PyTorch let’s us create a shallow network with an arbitrary number of input, hidden, and output neurons as follows:

import torch
import torch.nn as nn

class ShallowNetwork(nn.Module):
    def __init__(self, input_size, hidden_size, output_size):
        super(ShallowNetwork, self).__init__()
        self.layers = nn.Sequential(
            nn.Linear(input_size, hidden_size),
            nn.ReLU(),
            nn.Linear(hidden_size, output_size),
        )

    def forward(self, x):
        output = self.layers(x)
        return output

To test the universality of the shallow network, let’s consider the function $f(t) = \dfrac{5t^2 -3t+1}{6t^2+4t+1}$ on the interval $[0,5]$.

class DeepNetwork(nn.Module):
    def __init__(self, input_size, hidden_size1, hidden_size2, output_size):
        super(DeepNetwork, self).__init__()
        self.layers = nn.Sequential(
            nn.Linear(input_size, hidden_size1),
            nn.ReLU(),
            nn.Linear(hidden_size1, hidden_size2),
            nn.ReLU(),
            nn.Linear(hidden_size2, output_size),
        )

    def forward(self, x):
        output = self.layers(x)
        return output

In a previous course we were able to recontruct the function using data fitting, but we needed prior knowledge of the function.
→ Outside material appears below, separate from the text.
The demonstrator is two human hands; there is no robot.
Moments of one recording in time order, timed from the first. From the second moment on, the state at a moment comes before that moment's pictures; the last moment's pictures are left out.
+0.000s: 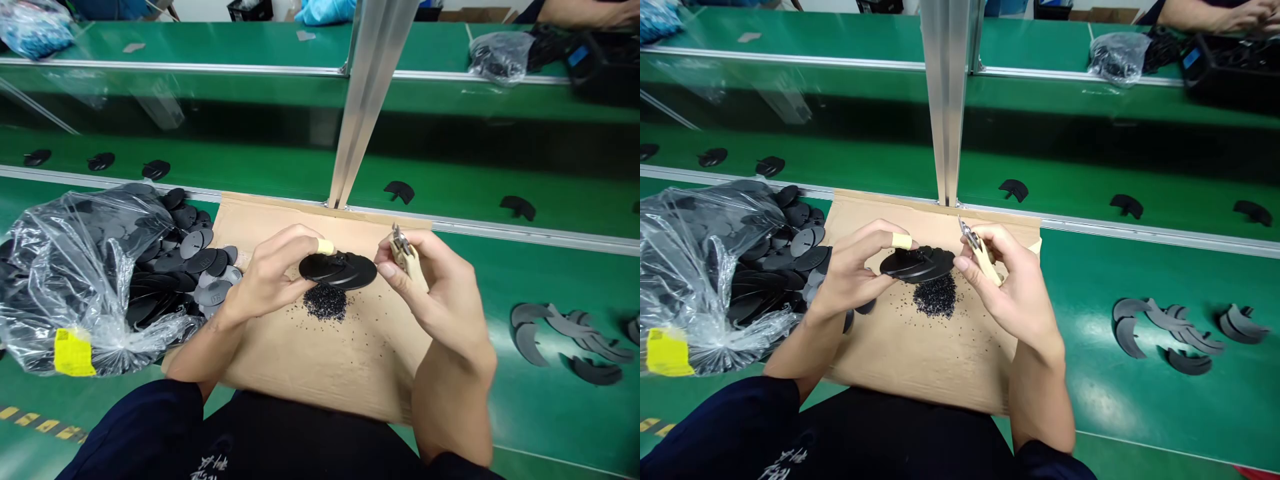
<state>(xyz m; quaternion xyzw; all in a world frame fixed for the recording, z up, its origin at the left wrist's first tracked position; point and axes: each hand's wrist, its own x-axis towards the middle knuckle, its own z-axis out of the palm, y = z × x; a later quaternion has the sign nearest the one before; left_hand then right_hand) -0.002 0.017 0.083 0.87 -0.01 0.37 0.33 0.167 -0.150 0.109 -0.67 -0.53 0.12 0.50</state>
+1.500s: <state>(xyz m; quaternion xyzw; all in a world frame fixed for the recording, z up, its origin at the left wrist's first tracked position) 0.002 0.007 0.072 0.75 -0.06 0.36 0.55 0.169 -0.153 0.107 -0.64 -0.66 -0.24 0.32</state>
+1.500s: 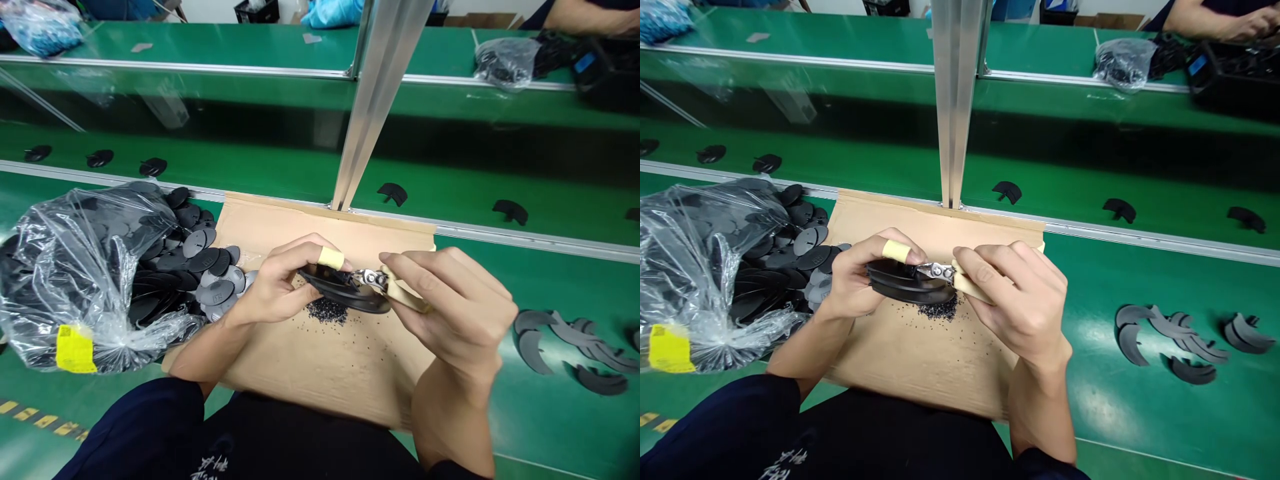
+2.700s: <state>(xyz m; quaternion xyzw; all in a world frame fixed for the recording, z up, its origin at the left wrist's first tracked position) 0.004 0.010 0.077 0.80 -0.06 0.41 0.43 0.193 -0.163 0.092 -0.72 -0.63 -0.10 0.27</state>
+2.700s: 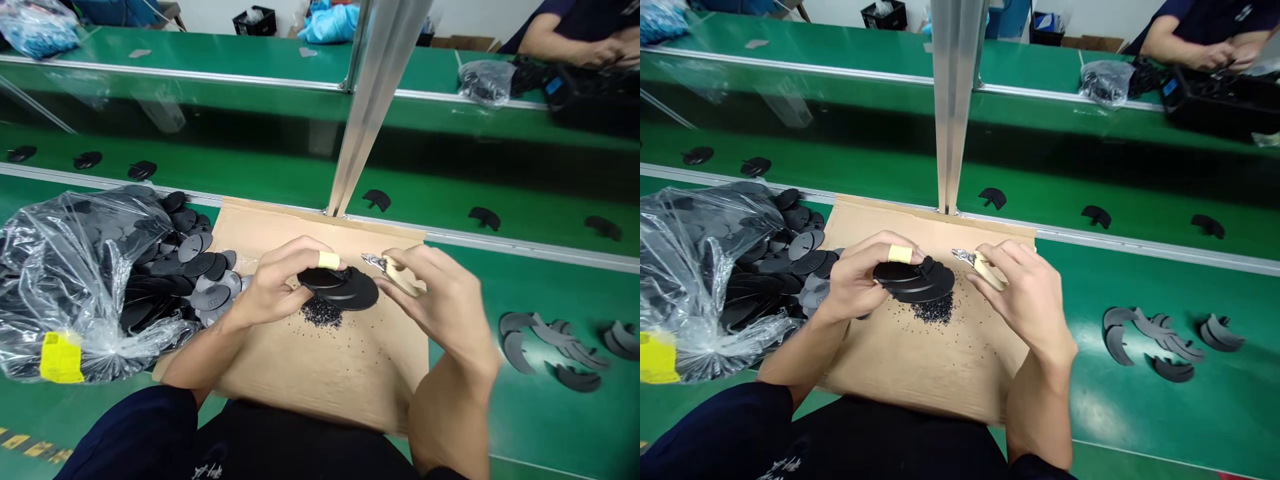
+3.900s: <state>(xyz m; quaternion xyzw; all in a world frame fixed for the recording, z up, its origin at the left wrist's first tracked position) -0.007 0.012 0.092 0.77 -0.09 0.42 0.48 0.133 -0.145 0.138 -0.58 -0.64 -0.18 0.47</state>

Let’s see if we can do it without any prior knowledge using a shallow network with 10, 100, and 1000 neurons in the hidden layer. Deep networks with hidden layers of size (10, 10) and (32, 32) are also included to compare depth vs width.

The networks are defined below:

model10 = ShallowNetwork(1,10,1)
model100 = ShallowNetwork(1,100,1)
model1000 = ShallowNetwork(1,1000,1)
model10_10 = DeepNetwork(1,10,10,1)
model_32_32 = DeepNetwork(1,32,32,1)

After training the networks, we can plot the results and see how well the networks fit the data. Later sections will explain how to train a neural network, for now we’ll focus on the results.

They all aproximate the function pretty well, however this makes it hard to tell them appart. Instead let’s look at the error for each model.

We can see that the error doesn’t necesarily decrease as the number of neurons increases. The shallow network with just 100 neurons has the lowest error, while the network with 1000 neurons has the second highest error. Sometimes, adding more neurons can actually increase the error. There are many possible reasons for this, which are discussed in a later section.

Neural Networks are a very powerful tool when trying to estimate the underlying function of a dataset. Finding the right architecture for a neural network can be a difficult task, and is often a trial and error process. Regardless, they have a high estimation potential, but good practices are needed to harness their full power.